Theorem 2 (The Central Limit Theorem (Wasserman (2004) p.77, Theorem 5.8)) Suppose \(X_1, \ldots, X_n\) are IID random variables with mean \(\mathbb{E}(X_i)=\mu\) and \(\mathsf{Var}\left(X_i\right)=\sigma^2\). Then, \[Z_n=\frac{\overline{X}_n-\mathbb{E}\left(\overline{X}_n\right)}{\sqrt{\mathsf{Var}\left(\overline{X}_n\right)}}=\frac{\sqrt{n}\left(\overline{X}_n-\mu\right)}{\sigma}\overset{d}{\to} Z\] where \(Z\sim N(0,1)\). In other words, \[\lim_{n\to\infty}\mathbb{P}\left(Z_n\leq z\right)=\Phi(z).\]

  1. How do we use the theorem so that we can avoid simulation?

  2. Observe that \[\begin{eqnarray*}\mathbb{P}\left(\overline{X}_{20} \leq 4.3\right) &=& \mathbb{P}\left(Z_{20} \leq \frac{4.3-4.5}{\sqrt{1.05/20}}\right) \\ &=&\mathbb{P}\left(Z_{20}\leq -0.87\right)\end{eqnarray*}\]

  1. By the central limit theorem, we can approximate \(\mathbb{P}\left(Z_{20}\leq -0.87\right)\) using \(\mathbb{P}\left(Z\leq -0.87\right)\).

  2. We can look the latter probability up from a standard normal table or use R.
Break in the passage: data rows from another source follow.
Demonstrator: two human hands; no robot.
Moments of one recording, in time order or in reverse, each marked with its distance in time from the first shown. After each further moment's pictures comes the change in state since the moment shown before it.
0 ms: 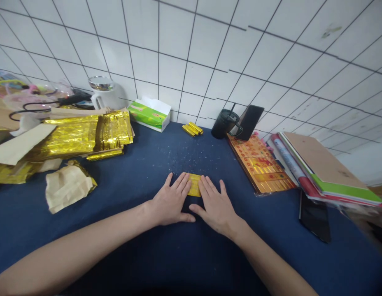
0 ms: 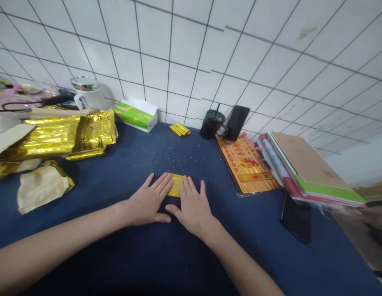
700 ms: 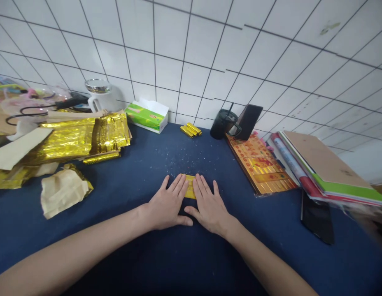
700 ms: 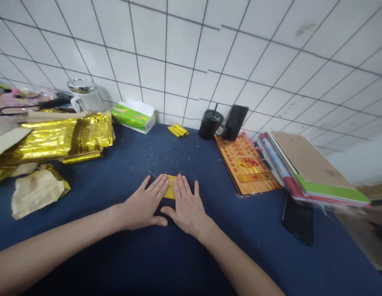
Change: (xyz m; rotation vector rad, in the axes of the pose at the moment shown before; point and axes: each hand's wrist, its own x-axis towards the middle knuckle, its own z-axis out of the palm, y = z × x) left_hand 0.000 0.001 -0.015 -0.006 -0.131 -0.045; right_hand 0.008 0.002 0.019 0.008 0.038 -0.064
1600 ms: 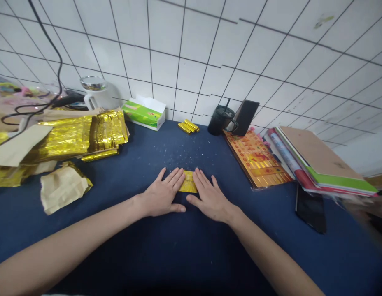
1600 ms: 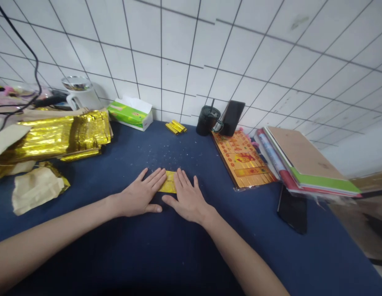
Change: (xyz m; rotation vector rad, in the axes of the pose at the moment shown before) left_hand 0.000 -0.018 0.003 -0.025 -0.005 0.054; right_hand 0.002 -0.001 -0.021 0.146 -0.106 0.018
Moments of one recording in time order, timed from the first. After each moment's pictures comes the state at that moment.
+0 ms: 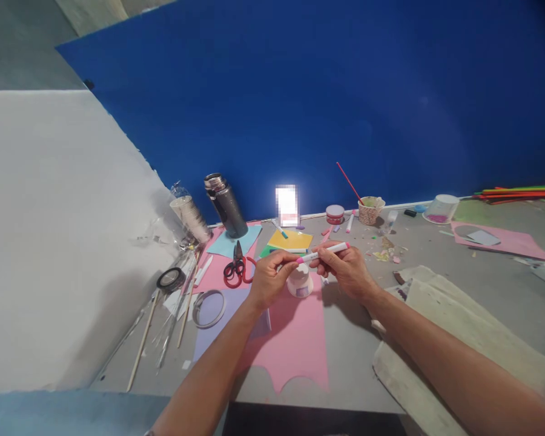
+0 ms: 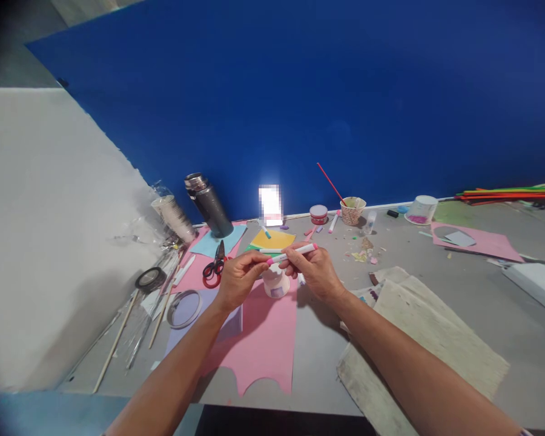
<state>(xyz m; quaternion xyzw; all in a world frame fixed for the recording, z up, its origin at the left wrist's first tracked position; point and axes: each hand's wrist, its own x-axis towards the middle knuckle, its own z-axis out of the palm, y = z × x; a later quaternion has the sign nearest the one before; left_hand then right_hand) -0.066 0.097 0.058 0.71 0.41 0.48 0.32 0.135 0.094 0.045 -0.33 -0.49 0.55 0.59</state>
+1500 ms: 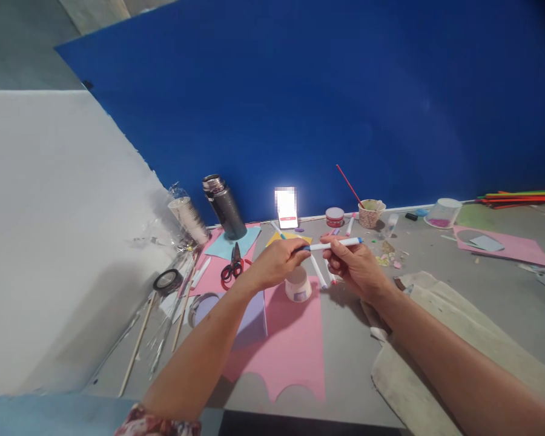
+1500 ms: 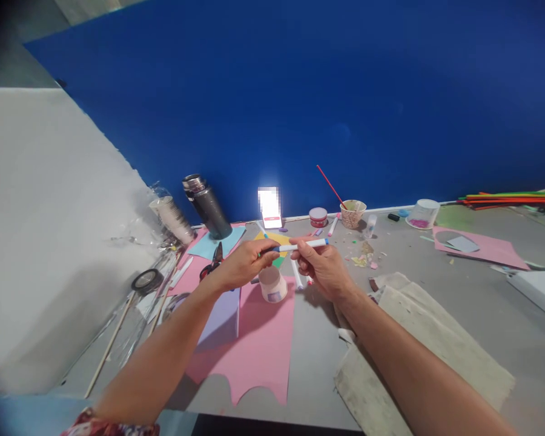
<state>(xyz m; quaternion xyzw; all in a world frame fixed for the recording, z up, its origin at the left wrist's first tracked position) -0.050 0.126 0.118 0.85 0.38 0.27 0.26 0.155 0.103 0.059 -0.31 -0.37 0.63 0.61</state>
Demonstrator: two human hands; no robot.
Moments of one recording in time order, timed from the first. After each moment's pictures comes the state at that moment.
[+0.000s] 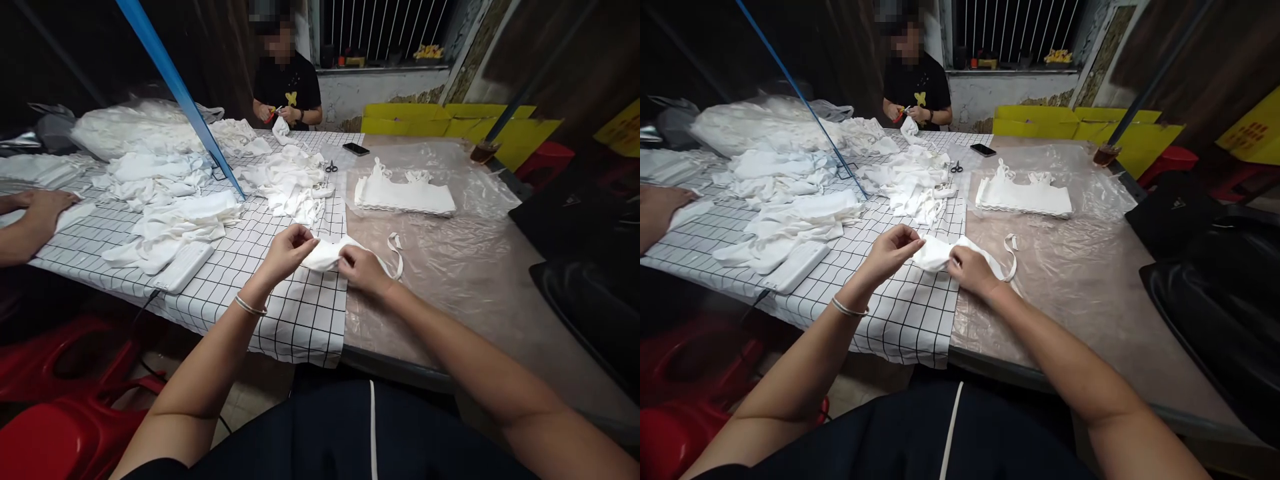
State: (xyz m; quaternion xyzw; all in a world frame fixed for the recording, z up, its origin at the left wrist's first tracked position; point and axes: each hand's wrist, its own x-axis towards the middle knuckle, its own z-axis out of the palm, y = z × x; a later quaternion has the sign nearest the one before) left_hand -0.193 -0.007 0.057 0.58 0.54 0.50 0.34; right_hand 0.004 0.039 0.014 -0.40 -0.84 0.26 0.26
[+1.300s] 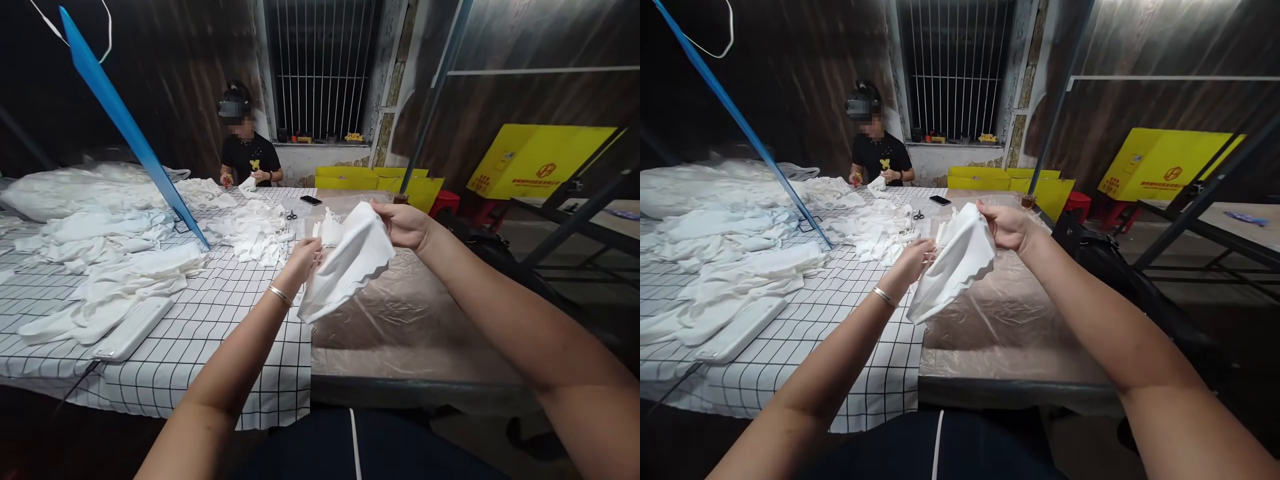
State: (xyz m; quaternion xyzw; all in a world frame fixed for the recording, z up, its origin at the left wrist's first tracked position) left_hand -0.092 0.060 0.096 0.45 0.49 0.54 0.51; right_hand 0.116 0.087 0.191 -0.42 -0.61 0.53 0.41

pnorm((4.3-4.5)/sqrt(1.05/20))
[1] 0.191
  1. Does it match the simulation result well? Not really and an explanation is that \(n\) is not “large enough” for the approximation to kick in.
  1. Let us find \(\mathbb{P}\left(\overline{X}_{30} \leq 4.3\right)\) using simulation:
a <- replicate(10^4, sample(c(2, 3, 5), 30, prob = c(0.1, 0.1, 0.8), replace = TRUE))
sample.means <- colMeans(a)
mean(sample.means <= 4.3)
[1] 0.161
  1. Now, based on the central limit theorem: \[\mathbb{P}\left(Z_{30}\leq \frac{4.3-4.5}{\sqrt{1.05/30}}\right) \approx \mathbb{P}\left(Z\leq -1.07\right)\]
pnorm((4.3-4.5)/sqrt(1.05/30))
[1] 0.143
  1. Let us find \(\mathbb{P}\left(\overline{X}_{40} \leq 4.3\right)\) using simulation:
a <- replicate(10^4, sample(c(2, 3, 5), 40, prob = c(0.1, 0.1, 0.8), replace = TRUE))
sample.means <- colMeans(a)
mean(sample.means <= 4.3)
[1] 0.128
  1. Now, based on the central limit theorem: \[\mathbb{P}\left(Z_{40}\leq \frac{4.3-4.5}{\sqrt{1.05/40}}\right) \approx \mathbb{P}\left(Z\leq -1.23\right)\]
pnorm((4.3-4.5)/sqrt(1.05/40))
[1] 0.109
  1. Let us find \(\mathbb{P}\left(\overline{X}_{50} \leq 4.3\right)\) using simulation:
a <- replicate(10^4, sample(c(2, 3, 5), 50, prob = c(0.1, 0.1, 0.8), replace = TRUE))
sample.means <- colMeans(a)
mean(sample.means <= 4.3)
[1] 0.0947
  1. Now, based on the central limit theorem: \[\mathbb{P}\left(Z_{50}\leq \frac{4.3-4.5}{\sqrt{1.05/50}}\right) \approx \mathbb{P}\left(Z\leq -1.38\right)\]
pnorm((4.3-4.5)/sqrt(1.05/50))
[1] 0.0838
  1. The central limit theorem approximation is getting a bit better.

    • Note that you have to skeptical of people saying \(n\geq 30\) is a large sample size. It depends on the situation.
    • You just have to think about how we use 10000 replications in simulation settings to reinforce your skepticism.
  2. Just like Chebyshev’s inequality we do not really need to know fully the common distribution of each of \(X_i\)’s. We only need to know the common mean, common variance, and the sample size.